Mathematica, Washington, D.C. (Brown, Stewart, Miller, Dehus, Rose, Wishon); Verana Health, San Francisco (DeWitt, Chapman); RAND Corporation, Pittsburgh (Breslau); Office of the Assistant Secretary for Planning and Evaluation, U.S. Department of Health and Human Services, Washington, D.C. (Dey, Jacobus-Kantor).
Psychiatr Serv. 2023 Sep 1;74(9):911-920. doi: 10.1176/appi.ps.20220410. Epub 2023 Mar 14.
The Certified Community Behavioral Health Clinic (CCBHC) demonstration is designed to increase access to comprehensive ambulatory care and crisis services, which may reduce emergency department (ED) visits and hospitalizations. This study examined whether the demonstration had an impact on ED visits and hospitalizations in Missouri, Oklahoma, and Pennsylvania.
This difference-in-differences analysis used Medicaid claims data from 2015 to 2019 to examine service use during a 12-month baseline period and the first 24 months of the demonstration for beneficiaries who received care from CCBHCs and beneficiaries who received care from other behavioral health clinics in the same state, representing care as usual. Propensity score methods were used to develop treatment and comparison groups with similar characteristics.

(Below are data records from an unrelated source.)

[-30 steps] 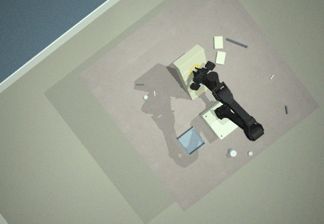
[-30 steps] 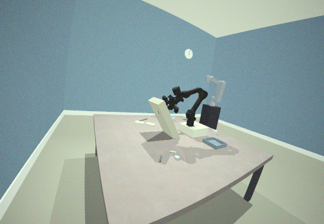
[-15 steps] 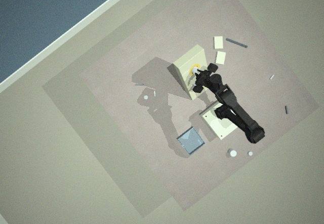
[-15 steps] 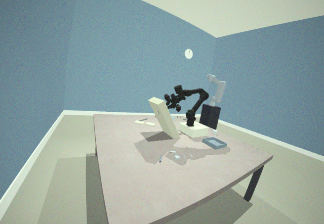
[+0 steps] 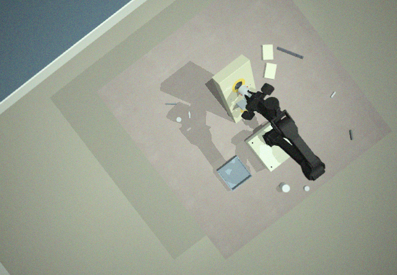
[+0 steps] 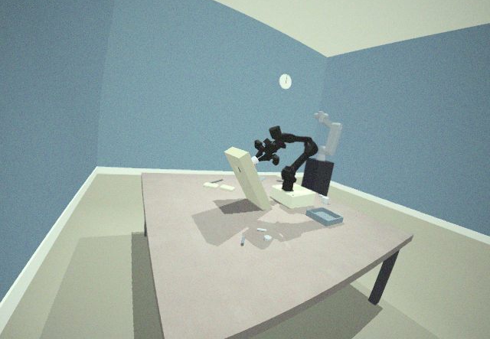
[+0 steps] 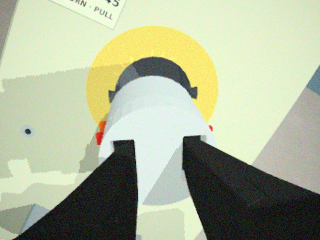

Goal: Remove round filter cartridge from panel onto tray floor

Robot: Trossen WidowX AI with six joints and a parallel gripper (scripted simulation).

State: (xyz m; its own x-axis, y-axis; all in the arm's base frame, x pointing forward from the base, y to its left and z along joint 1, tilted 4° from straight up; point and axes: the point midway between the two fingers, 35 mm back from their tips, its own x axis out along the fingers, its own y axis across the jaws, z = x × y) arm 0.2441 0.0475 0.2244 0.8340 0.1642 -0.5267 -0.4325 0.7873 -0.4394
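Now: gripper tip 10 mm short of the white round filter cartridge and 10 mm above it. Round my gripper tip: grey flap (130 mm below, 40 mm behind, 10 mm to the right); then blue-grey tray (390 mm behind, 260 mm below, 210 mm to the left); then panel (110 mm below, 20 mm ahead).
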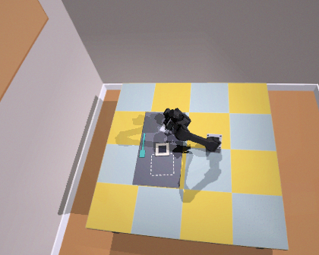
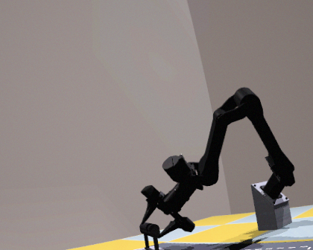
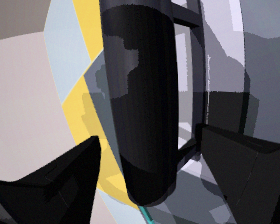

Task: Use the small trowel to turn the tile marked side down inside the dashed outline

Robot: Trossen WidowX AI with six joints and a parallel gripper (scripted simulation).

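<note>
Now: gripper tip 230 mm to the right of the tile, 60 mm above it and 10 mm short of it. From my gripper tip the other things lie so: teal trowel: 230 mm to the left, 160 mm ahead, 60 mm below.
</note>
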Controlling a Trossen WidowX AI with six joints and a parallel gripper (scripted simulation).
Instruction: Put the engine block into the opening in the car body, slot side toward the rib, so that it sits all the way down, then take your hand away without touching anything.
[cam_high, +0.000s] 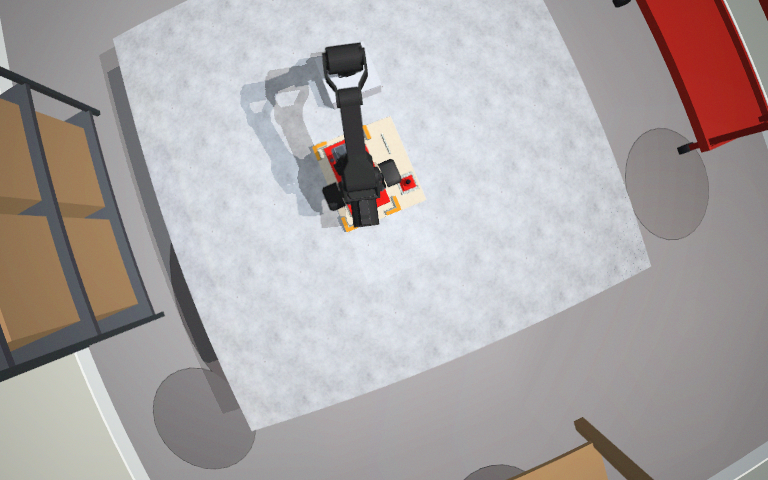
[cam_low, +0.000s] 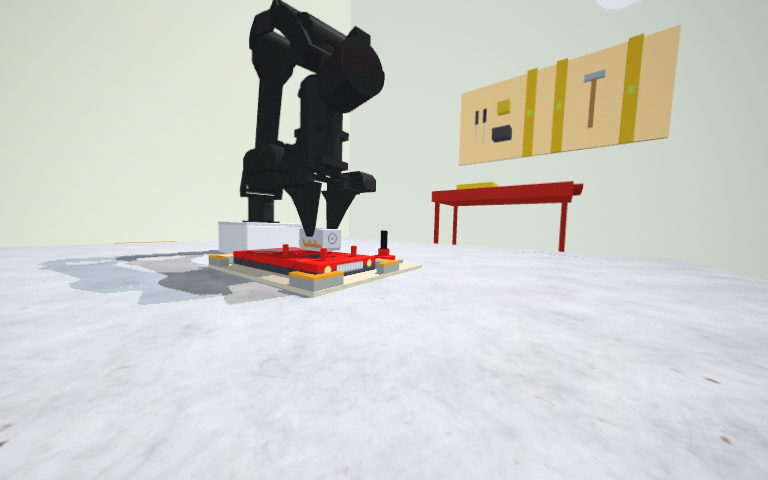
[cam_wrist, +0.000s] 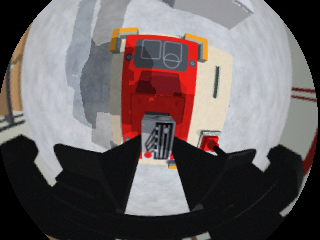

In Pennsylvania and Oklahoma, beneficiaries who received care from CCBHCs had a statistically significant reduction in the average number of behavioral health ED visits, relative to the comparison group (13% and 11% reductions, respectively); no impact on ED visits in Missouri was observed. The demonstration was associated with a statistically significant reduction in all-cause hospitalizations in Oklahoma, when the analysis used a 2-year rather than a 1-year baseline period, and also in Pennsylvania, when hospitalizations were truncated at the 98th percentile to exclude beneficiaries with outlier hospitalization rates.
The CCBHC demonstration reduced behavioral health ED visits in two states, and the study also revealed some evidence of reductions in hospitalizations.
认证社区行为健康诊所(CCBHC)示范旨在增加综合门诊护理和危机服务的可及性,这可能会减少急诊部(ED)就诊次数和住院治疗。本研究检验了该示范在密苏里州、俄克拉荷马州和宾夕法尼亚州对 ED 就诊次数和住院治疗是否产生了影响。
本差异分析使用了 2015 年至 2019 年的医疗补助索赔数据,以检验在 12 个月基线期和示范的前 24 个月期间,接受 CCBHC 治疗的受益人和在同一州接受其他行为健康诊所治疗的受益人的服务使用情况,代表常规护理。采用倾向评分法为具有相似特征的治疗组和对照组制定了方案。
在宾夕法尼亚州和俄克拉荷马州,与对照组相比,接受 CCBHC 治疗的受益人的行为健康急诊就诊次数平均减少了统计学显著的幅度(分别减少了 13%和 11%);在密苏里州,未观察到 ED 就诊次数的影响。当分析使用 2 年而不是 1 年的基线期时,该示范与俄克拉荷马州的全因住院治疗的统计学显著减少相关,并且在宾夕法尼亚州,当将住院治疗截断在第 98 百分位以排除住院率异常的受益人的情况下,也与统计学显著减少相关。
CCBHC 示范减少了两个州的行为健康 ED 就诊次数,并且研究还显示了一些住院治疗减少的证据。